Shares of ODP (ODP) surged Wednesday after the Office Depot parent reported better-than-expected first-quarter earnings and unveiled plans to spin off its distribution business into a separate publicly traded company.
The board also approved a new $300 million stock repurchase.
Shares of the Boca Raton, Fla., company at last check rose 8.2% to $45.94.
For the quarter, GAAP net income rose 18% to $53 million, or 95 cents a share, from $45 million, or 84 cents a share, in the year-earlier quarter.
ODP reported adjusted earnings of $68 million, or $1.21 a share, ahead of the FactSet consensus estimate of 72 cents a share.
Revenue came in at $2.36 billion, off 13% from $2.72 billion a year earlier and below the FactSet estimate of $2.41 billion.
The company marked "the continued evolution of our B2B pivot and digital transformation, drove solid quarterly results, and took the next step in unlocking shareholder value," Chief Executive Gerry Smith said in a statement.
Office Depot said it would retain its retail consumer and small-business products and services while separating its Business Solutions Division contract unit and independent regional office-supply distribution operations.
Via the transaction, expected to close in first-half 2022, ODP holders will receive a distribution of shares of the new company as a tax-free dividend, a statement said.

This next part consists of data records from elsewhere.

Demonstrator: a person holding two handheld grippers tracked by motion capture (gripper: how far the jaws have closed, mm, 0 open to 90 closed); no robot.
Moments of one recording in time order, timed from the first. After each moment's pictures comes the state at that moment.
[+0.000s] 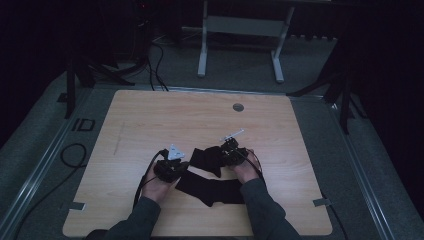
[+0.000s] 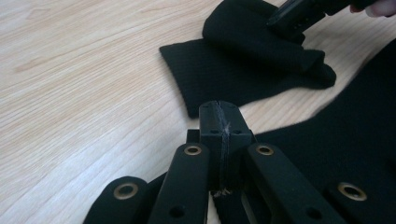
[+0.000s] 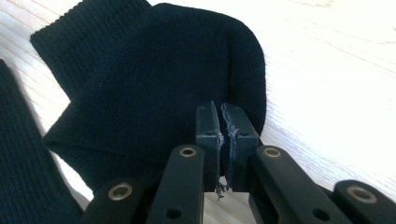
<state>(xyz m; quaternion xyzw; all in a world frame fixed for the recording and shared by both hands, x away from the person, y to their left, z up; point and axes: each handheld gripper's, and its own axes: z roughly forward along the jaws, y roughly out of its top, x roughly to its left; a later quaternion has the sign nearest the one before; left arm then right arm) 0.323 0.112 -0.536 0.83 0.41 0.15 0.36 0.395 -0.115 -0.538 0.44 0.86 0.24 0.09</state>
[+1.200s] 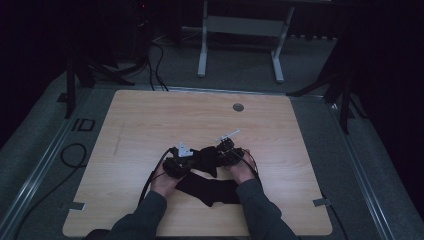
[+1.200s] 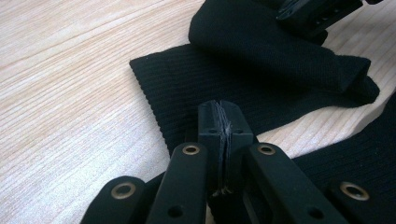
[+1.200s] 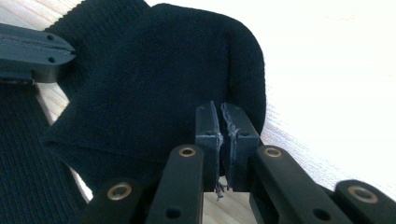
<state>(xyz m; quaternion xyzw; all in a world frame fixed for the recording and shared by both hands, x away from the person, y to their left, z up) 0.344 0.097 -0.557 0.84 0.40 0.15 0.34 0.395 -0.105 -0.538 0.43 0.86 0.24 0.09</state>
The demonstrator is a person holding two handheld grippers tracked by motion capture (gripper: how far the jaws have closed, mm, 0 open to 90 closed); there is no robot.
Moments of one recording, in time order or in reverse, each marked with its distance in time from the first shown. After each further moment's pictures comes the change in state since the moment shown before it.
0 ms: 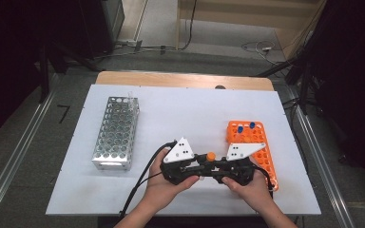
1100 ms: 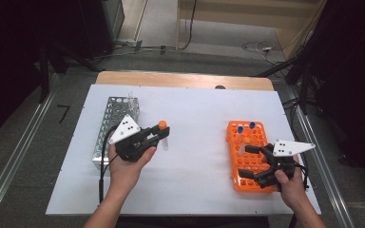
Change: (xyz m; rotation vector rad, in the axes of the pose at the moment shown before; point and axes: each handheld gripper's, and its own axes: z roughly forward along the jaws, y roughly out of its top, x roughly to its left) left arm 0.072 -0.006 -0.088 -0.183 0.326 -0.109; right arm -0.048 -0.043 -0.088 -0.113 -0.105 -0.002
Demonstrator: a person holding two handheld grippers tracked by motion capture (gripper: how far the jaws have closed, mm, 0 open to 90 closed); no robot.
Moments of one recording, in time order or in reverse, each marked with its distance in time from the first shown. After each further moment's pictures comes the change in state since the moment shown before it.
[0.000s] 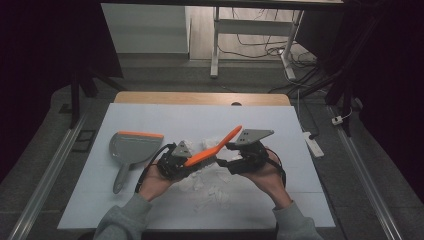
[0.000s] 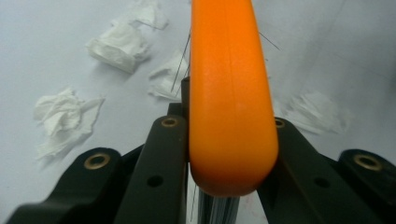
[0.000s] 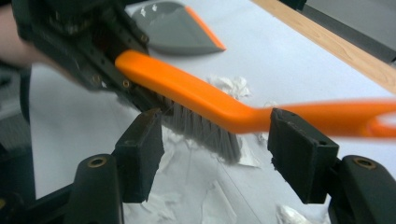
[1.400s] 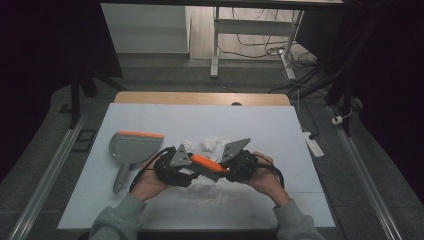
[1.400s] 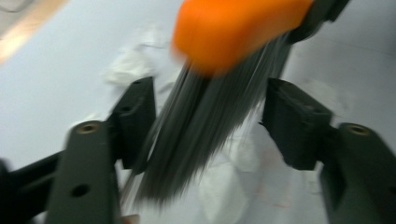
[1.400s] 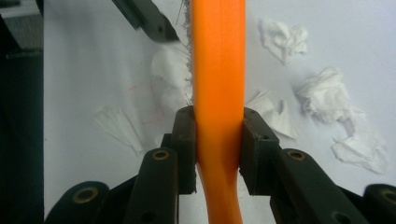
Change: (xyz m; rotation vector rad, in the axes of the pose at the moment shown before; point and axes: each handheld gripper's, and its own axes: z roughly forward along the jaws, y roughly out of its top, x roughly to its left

The record date for the distribution hasn't yet been set. The spinoff is subject to conditions including final approval from the board; opinions from ODP's tax counsel and from the Internal Revenue Service that the spinoff is tax-free to holders; registration with the Securities and Exchange Commission, approval of the new company's stock for listing on an exchange, and completion of any necessary financings.
ODP holders will not have to vote on the deal.
When ODP splits in two, "all stakeholders will benefit from the increased strategic focus and flexibility, aligned capital structures and growth profiles, which will enhance our prospects for long-term value creation," Smith added.